Add header splitting support to the ti(4) driver.
Tweak some of the default interrupt coalescing
parameters to more useful defaults.
Add hooks for supporting transmit flow control, but
leave it turned off with a comment describing why it
is turned off.
if_tireg.h: Change the firmware rev to 12.4.11, since we're really
at 12.4.11 plus fixes from 12.4.13.
Add defines needed for debugging.
Remove the ti_stats structure, it is now defined in
sys/tiio.h.
ti_fw.h: 12.4.11 firmware.
ti_fw2.h: 12.4.11 firmware, plus selected fixes from 12.4.13,
and my header splitting patches. Revision 12.4.13
doesn't handle 10/100 negotiation properly. (This
firmware is the same as what was in the tree previously,
with the addition of header splitting support.)
sys/jumbo.h: Jumbo buffer allocator interface.
sys/mbuf.h: Add a new external mbuf type, EXT_DISPOSABLE, to
indicate that the payload buffer can be thrown away /
flipped to a userland process.
socketvar.h: Add prototype for socow_setup.
tiio.h: ioctl interface to the character portion of the ti(4)
driver, plus associated structure/type definitions.
uio.h: Change prototype for uiomoveco() so that we'll know
whether the source page is disposable.
ufs_readwrite.c:Update for new prototype of uiomoveco().

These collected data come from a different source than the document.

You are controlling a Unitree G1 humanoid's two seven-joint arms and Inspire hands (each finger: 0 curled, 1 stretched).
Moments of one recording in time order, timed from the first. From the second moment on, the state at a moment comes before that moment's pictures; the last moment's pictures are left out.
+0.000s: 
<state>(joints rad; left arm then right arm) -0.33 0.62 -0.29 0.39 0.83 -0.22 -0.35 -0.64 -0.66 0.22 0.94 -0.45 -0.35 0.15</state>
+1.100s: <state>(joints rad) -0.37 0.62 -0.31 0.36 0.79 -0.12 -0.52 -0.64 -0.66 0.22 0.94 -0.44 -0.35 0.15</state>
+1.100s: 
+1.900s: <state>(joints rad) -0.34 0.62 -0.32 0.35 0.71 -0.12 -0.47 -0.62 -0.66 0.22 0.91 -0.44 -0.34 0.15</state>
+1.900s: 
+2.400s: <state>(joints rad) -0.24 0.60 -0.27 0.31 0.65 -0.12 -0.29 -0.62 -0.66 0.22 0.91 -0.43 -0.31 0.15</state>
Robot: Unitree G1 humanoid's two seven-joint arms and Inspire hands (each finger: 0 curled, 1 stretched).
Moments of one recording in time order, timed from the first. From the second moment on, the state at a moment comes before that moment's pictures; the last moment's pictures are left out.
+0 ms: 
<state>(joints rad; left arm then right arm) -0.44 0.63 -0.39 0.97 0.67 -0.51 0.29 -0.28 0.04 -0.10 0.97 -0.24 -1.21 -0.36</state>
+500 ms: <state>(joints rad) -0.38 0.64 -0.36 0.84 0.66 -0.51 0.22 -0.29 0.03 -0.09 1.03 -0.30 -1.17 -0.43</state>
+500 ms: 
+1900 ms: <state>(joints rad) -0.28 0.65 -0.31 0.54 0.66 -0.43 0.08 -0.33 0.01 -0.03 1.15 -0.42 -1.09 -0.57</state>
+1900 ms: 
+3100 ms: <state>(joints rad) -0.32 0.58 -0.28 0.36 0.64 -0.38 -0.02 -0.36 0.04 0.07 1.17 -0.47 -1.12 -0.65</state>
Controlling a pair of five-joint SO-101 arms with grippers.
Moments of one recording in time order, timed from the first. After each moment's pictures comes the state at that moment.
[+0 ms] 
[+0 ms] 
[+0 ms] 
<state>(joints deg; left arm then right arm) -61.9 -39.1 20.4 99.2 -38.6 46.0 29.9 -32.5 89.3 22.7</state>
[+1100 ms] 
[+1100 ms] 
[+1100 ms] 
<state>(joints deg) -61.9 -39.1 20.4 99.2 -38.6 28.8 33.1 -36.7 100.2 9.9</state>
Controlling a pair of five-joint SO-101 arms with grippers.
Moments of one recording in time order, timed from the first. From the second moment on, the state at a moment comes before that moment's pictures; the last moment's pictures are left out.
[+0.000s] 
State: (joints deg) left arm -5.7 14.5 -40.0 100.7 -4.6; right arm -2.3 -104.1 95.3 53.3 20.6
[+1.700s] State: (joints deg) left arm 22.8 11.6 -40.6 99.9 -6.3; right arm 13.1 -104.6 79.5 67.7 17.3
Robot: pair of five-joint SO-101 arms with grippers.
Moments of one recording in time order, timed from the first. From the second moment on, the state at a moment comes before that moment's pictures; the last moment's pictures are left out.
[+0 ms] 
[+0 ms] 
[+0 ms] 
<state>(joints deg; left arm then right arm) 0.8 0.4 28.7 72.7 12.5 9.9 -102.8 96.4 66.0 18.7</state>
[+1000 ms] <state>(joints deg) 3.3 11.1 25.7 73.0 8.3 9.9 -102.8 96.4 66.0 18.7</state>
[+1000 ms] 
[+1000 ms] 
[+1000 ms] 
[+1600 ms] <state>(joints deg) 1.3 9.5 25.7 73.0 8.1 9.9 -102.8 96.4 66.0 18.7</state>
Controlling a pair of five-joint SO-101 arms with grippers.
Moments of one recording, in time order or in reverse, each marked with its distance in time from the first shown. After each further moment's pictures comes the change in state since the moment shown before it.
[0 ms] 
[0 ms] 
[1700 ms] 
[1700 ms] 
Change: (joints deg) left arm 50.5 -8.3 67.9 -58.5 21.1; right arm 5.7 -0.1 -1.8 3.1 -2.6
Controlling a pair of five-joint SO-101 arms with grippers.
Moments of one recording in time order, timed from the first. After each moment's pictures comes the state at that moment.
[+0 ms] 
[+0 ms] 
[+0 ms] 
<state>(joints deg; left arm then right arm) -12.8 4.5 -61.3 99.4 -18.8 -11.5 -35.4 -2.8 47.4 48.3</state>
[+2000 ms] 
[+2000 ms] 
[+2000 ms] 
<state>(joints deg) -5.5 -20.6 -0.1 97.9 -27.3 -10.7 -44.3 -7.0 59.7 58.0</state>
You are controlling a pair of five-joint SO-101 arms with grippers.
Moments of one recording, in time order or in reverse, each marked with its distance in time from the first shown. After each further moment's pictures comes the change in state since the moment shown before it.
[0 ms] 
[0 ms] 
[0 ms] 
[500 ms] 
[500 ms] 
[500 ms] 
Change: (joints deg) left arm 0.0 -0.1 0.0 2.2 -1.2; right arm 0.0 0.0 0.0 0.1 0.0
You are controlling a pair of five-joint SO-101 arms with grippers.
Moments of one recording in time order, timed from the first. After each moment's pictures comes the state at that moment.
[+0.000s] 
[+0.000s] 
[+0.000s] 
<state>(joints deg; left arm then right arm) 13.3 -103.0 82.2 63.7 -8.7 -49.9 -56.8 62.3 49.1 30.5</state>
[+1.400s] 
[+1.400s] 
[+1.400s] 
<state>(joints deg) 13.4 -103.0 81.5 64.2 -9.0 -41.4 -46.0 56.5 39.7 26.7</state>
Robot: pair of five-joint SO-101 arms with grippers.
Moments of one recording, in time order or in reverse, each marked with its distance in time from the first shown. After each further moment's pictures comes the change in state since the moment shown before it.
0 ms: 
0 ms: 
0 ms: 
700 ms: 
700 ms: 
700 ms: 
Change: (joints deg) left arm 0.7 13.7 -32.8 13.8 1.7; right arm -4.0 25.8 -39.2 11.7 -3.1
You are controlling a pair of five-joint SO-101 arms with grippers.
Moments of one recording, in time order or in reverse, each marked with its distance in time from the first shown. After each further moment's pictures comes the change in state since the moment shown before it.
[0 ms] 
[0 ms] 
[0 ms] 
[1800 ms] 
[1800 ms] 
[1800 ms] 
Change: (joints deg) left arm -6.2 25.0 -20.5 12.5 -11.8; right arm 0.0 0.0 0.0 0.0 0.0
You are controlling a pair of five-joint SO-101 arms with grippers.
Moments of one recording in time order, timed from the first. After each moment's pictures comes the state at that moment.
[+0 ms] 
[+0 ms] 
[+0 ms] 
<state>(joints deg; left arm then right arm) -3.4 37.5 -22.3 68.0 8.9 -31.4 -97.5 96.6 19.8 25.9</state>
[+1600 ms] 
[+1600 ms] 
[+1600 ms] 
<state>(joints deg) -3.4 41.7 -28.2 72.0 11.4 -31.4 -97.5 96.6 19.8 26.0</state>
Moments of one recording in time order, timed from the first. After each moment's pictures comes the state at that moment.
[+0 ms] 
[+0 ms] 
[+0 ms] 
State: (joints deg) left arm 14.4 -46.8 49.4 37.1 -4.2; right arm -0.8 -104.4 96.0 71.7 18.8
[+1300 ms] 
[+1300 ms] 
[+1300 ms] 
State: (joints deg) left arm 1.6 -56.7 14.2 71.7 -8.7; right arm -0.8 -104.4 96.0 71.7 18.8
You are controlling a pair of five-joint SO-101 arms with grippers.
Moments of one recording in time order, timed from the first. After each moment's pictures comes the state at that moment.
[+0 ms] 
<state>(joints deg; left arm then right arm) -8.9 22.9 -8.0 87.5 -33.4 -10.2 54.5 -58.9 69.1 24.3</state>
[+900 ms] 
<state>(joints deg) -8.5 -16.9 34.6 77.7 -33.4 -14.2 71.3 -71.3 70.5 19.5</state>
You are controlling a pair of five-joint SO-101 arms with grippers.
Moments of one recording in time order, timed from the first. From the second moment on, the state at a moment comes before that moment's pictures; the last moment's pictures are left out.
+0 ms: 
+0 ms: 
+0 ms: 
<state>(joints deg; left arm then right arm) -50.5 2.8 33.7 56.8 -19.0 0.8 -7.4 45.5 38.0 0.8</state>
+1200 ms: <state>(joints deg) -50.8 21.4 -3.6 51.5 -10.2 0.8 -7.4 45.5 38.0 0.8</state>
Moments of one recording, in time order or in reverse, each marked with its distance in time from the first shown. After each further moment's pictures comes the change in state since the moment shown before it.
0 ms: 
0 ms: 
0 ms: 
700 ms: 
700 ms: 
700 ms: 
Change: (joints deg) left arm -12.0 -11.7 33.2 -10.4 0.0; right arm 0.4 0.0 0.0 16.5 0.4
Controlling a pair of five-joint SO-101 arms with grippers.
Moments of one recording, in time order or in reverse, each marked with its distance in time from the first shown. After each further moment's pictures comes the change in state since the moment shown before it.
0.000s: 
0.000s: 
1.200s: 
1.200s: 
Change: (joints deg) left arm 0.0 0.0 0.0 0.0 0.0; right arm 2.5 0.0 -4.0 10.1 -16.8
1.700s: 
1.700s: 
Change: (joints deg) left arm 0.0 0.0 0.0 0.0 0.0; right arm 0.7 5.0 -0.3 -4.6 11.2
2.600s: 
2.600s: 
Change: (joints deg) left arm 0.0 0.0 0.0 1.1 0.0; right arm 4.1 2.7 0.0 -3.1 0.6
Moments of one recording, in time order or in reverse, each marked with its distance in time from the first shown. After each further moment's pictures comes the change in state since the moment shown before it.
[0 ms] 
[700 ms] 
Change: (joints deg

vm_fault.c: In vm_fault(), check to see whether we need to do a page
based copy on write fault.
vm_object.c: Add a new function, vm_object_allocate_wait(). This
does the same thing that vm_object allocate does, except
that it gives the caller the opportunity to specify whether
it should wait on the uma_zalloc() of the object structre.
This allows vm objects to be allocated while holding a
mutex. (Without generating WITNESS warnings.)
vm_object_allocate() is implemented as a call to
vm_object_allocate_wait() with the malloc flag set to
M_WAITOK.
vm_object.h: Add prototype for vm_object_allocate_wait().
vm_page.c: Add page-based copy on write setup, clear and fault
routines.
vm_page.h: Add page based COW function prototypes and variable in
the vm_page structure.
Many thanks to Drew Gallatin, who wrote the zero copy send and receive
code, and to all the other folks who have tested and reviewed this code
over the years.
o Move pmap_pageable() outside of Giant in vm_fault_unwire().
(pmap_pageable() is a no-op on all supported architectures.)
o Remove the acquisition and release of Giant from mlock().
and vm_map_delete(). Assert GIANT_REQUIRED in vm_map_delete()
only if operating on the kernel_object or the kmem_object.
o Remove GIANT_REQUIRED from vm_map_remove().
o Remove the acquisition and release of Giant from munmap().